Victoria Crowned Pigeons At The Toronto Zoo.

    The next section of the pavilion features free flying birds.  One of our favourites is the Victoria Crowned Pigeons.  They have white tips on the feathers that stick up from the top of their head like a crown.  If you are lucky you might hear the drumming whooping sound they make when they wish to attract attention.

A Macleay's Spectre At The Toronto Zoo.

  Next we went through a Staff Only door for a behind the scenes visit.  The tour guide opened a wooden door and we found ourselves at the back of the Macleay's Spectre exhibit.  We half expected insects to come flying out to make their escape.  Nothing happened as the usual defense mechanism for this stick insect is to cling to a branch and gently sway in order to make us think it is a leaf.

Kangaroos Behind The Scenes At The Toronto Zoo.

  We travelled down a small hall and were taken into the kangaroo winter home.  There were a few holding areas where the kangaroos were all lying around just relaxing.  Once we arrived and lettuce was offered things picked up.


   The Toronto Zoo has a mob of Western Grey Kangaroos.  A mob is what you call a group of kangaroos.

A Western Grey Kangaroo At The Toronto Zoo.
 A Western Grey Kangaroo At The Toronto Zoo.

    The kangaroos have big teeth for munching.  The kangaroo above on the left was a new mother about three months ago.  The baby joey will not leave the pouch for almost six more months.

Senior Kangaroos At The Toronto Zoo.

  One enclosure contained what the keepers called the old timers.  This is where the senior kangaroos were kept.  They often get annoyed by the constant hopping about of their more youthful family members.

A Wallaby At The Toronto Zoo.

  There was a Bennett's Wallaby in with the older kangaroos.  Wallabies are much smaller than kangaroos so despite being thirteen years old this wallaby appeared very young.  Thirteen is an upper age for a wallaby but hanging around kangaroos keeps it looking youthful.

A Swamp Wallaby At The Toronto Zoo.

  Another wallaby was in an enclosure by itself.  It was called a Swamp Wallaby.  The keepers ensured us that it was not alone and behind a piece of wood a bettong was sleeping waiting for dark.  A bettong is still a marsupial but more of a kangaroo rat than a kangaroo.

The Top Of The Great Barrier Reef Tank At The Toronto Zoo.
 The Top Of The Great Barrier Reef Tank At The Toronto Zoo.

  After leaving the kangaroo area we travelled through the pavilion to the Great Barrier Reef tank.  This tank is filled with various Australian fishes.  We went through another Staff Only door and up some steps to the top of the tank.


   We enjoyed feeding the fish in this tank.  Two of our favourites were the Clown Triggerfish and the Scribbled Angelfish who make a snapping sound when they bite down on the seaweed we dropped into the water.


    If you wish to identify the other fish in these videos above you can check out our Toronto Zoo page and scroll down to the Australasia Pavilion (Great Barrier Reef) section.  We enjoyed our tour and hope the money donated helps Australian wildlife.
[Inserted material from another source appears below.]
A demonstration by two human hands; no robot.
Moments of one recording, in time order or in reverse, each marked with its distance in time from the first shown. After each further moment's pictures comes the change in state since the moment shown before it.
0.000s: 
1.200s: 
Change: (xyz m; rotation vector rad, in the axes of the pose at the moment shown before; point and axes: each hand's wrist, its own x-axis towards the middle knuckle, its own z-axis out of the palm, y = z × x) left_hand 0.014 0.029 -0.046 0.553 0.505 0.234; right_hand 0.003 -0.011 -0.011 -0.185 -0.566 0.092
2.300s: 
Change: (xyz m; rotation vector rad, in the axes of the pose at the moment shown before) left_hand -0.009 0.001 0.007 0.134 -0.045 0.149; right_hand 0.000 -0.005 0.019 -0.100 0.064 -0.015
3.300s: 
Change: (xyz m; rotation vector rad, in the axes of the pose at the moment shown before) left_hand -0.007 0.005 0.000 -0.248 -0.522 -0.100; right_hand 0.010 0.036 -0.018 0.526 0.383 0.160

You can always go "down under" anytime if you visit the Toronto Zoo.

Map of Our World
Toronto Zoo

Post # 276

Tuesday, 10 September 2019

Cairns Tropical Zoo

A Crocodile Billboard At Cairns Tropical Zoo.

Location: Cairns, Australia
Address:  Captain Cook Highway, Palm Cove
Date:  May 2012
Website:  www.crocodileadventures.com

  Cairns Tropical Zoo closed in 2016.  The zoo was owned by the same family that owns the nearby Hartley's Crocodile Adventures so when the zoo closed a lot of the animals were transferred there.  We were lucky enough to have visited Cairns Tropical Zoo in 2012 and had some great experiences. 
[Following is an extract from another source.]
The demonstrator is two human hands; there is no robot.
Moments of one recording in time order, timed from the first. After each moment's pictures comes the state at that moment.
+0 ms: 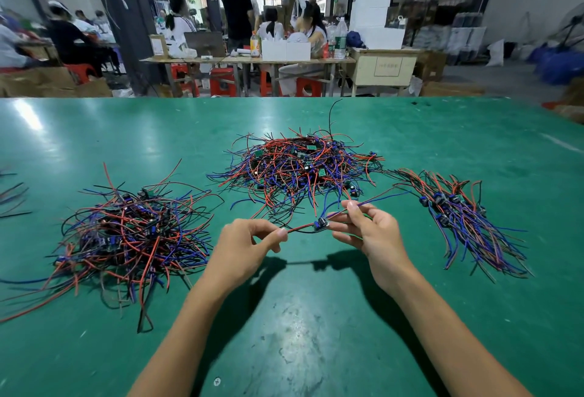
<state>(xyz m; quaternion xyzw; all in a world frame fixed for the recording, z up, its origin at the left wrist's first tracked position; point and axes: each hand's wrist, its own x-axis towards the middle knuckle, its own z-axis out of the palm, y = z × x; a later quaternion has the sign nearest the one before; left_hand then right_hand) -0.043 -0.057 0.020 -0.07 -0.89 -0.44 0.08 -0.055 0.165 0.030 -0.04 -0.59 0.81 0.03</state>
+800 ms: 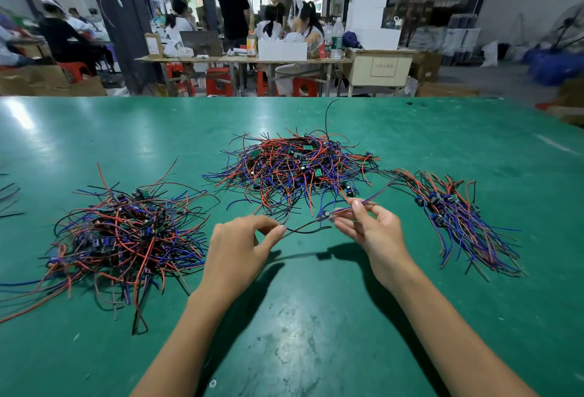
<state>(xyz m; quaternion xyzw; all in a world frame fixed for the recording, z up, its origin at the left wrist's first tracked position) -0.036 -0.047 0.021 -0.07 -0.92 -0.33 0.21 -0.064 0.173 0.029 -0.07 -0.55 0.83 0.06</state>
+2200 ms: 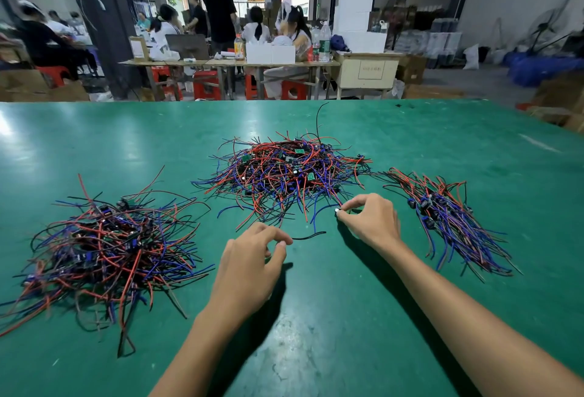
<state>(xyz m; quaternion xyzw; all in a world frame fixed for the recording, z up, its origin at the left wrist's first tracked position) -0.028 -0.026 0.017 -0.09 -0.92 -0.35 0.17 -0.130 0.205 0.008 -0.10 -0.93 0.33 0.16</state>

  We visited the zoo over two days and started one morning by having "Breakfast With The Koalas".  We were served a full buffet breakfast and also had a very special visitor.  A koala came into the dining area on a small wagon with a tree attached.  We got to see the koala up close and he seemed just as interested in checking us out as we were in him.  Forget about breakfast, if you start your day off with a koala it is bound to be a great day.


  The same keeper that kept an eye on the koala during breakfast also had a supporting role in the crocodile feeding we watched later that day.  The keeper had told us over breakfast that he prefers working with crocs rather than koalas.  As for us, we will take cute and cuddly over cold and chompy any day.  The real star of this show was an almost 4 meter long saltwater crocodile that lunged out of the pool to take a bite at a chicken or anything else it could grab.

Freshwater Crocodiles At Cairns Tropical Zoo

  Australia has saltwater and freshwater crocodiles and so did the Cairns Tropical Zoo.  Freshwater crocodiles have a long thin snout and usually eat insects or fish.  There is no known human death caused by a freshwater crocodile attack.  The same cannot be said of their saltwater cousins.

A keeper Holds A koala while a wombat watches at Cairns Tropical Zoo.

  Two other animals that are cousins are koalas and wombats.  A keeper talk explained what these two marsupials have in common and how they differ.  Wombats are a lot more aggressive said the keeper as she showed us a big bandage on her leg.  Koalas don't mind being held.

Koala At Cairns Tropical Zoo

  It was at Cairns Tropical Zoo that we held our first koala.  The koala didn't seem to mind as far as we could tell.  Someone put the koala near our arms and it grabbed on.  We put one hand under its butt so it could sit comfortably.  Photo! Photo! Photo! And then the koala would be transferred to the next waiting arms.  Photo! Photo! Photo! And then back to a little tree for the koala.  All the time it had the same expression on its face while we had huge smiles.

A Big Green Frog On A Toilet Seat.

  Australia is known for having many deadly and unusual creatures.  The reptile house had an exhibit where a big green frog was siting on a toilet.  Remember in Cairns to lift both the lid and the seat, then tap the bowl for good measure before getting down to business.  You never know if a frog, spider or snake may have claimed your toilet as its new home while you were away.

Central Netted Dragon

    This central netted dragon is a reptile that is only found in Australia.  He was a cute little guy.

Cassowary Cairns Tropical Zoo

  This next bird is sometimes called the world's deadliest bird.  The cassowary is a large flightless bird that can stand over 6 feet tall..  With a hard casque on its head and three toed feet with sharp dagger-like claws it is not to be messed with.  If you saw one walking around you might feel like you were watching a dinosaur.

Barking Owl

  During a bird flight show we were introduced to a barking owl.  It has a call that sounds like a dog barking.  It also had bright yellow eyes that can look right into your soul.

A Kangaroo Up Close At Cairns Tropical Zoo.

  No Australian zoo would be complete without kangaroos.  Cairns Tropical Zoo had its share of kangaroos.  We found ourselves surrounded by a mob (a group of kangaroos) looking for snacks.  The kangaroo above was the biggest of the bunch and must have been the mob boss.  We enjoyed ourselves so much that we could have spent a few days at this zoo.  Oh wait, we did!